A ray of light coming from the point $$P(1, 2)$$ gets reflected from the point $$Q$$ on the $$x$$-axis and then passes through the point $$R(4, 3)$$. If the point $$S(h, k)$$ is such that PQRS is a parallelogram, then $$hk^2$$ is equal to :

A ray from $$P(1,2)$$ reflects off the x-axis at point Q and passes through $$R(4,3)$$.

When reflecting off the x-axis, the image of P in the x-axis is $$P'(1, -2)$$. The reflected ray passes through $$P'$$ and $$R$$.

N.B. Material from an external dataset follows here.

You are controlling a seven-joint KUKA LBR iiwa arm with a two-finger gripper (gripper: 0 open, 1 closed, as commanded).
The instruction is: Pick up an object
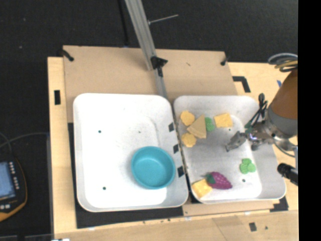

Line through $$P'(1,-2)$$ and $$R(4,3)$$: slope = $$\frac{3-(-2)}{4-1} = \frac{5}{3}$$.

Equation: $$y + 2 = \frac{5}{3}(x-1) \implies 3y + 6 = 5x - 5 \implies 5x - 3y = 11$$.

Point Q (on x-axis, y = 0): $$5x = 11 \implies x = \frac{11}{5}$$. So $$Q = \left(\frac{11}{5}, 0\right)$$.

PQRS is a parallelogram, so $$\vec{QR} = \vec{PS}$$.

$$\vec{QR} = R - Q = \left(4 - \frac{11}{5}, 3 - 0\right) = \left(\frac{9}{5}, 3\right)$$.

$$S = P + \vec{QR} = \left(1 + \frac{9}{5}, 2 + 3\right) = \left(\frac{14}{5}, 5\right)$$.

So $$h = \frac{14}{5}$$, $$k = 5$$.

$$hk^2 = \frac{14}{5} \times 25 = 14 \times 5 = 70$$.

The correct answer is Option 1: 70.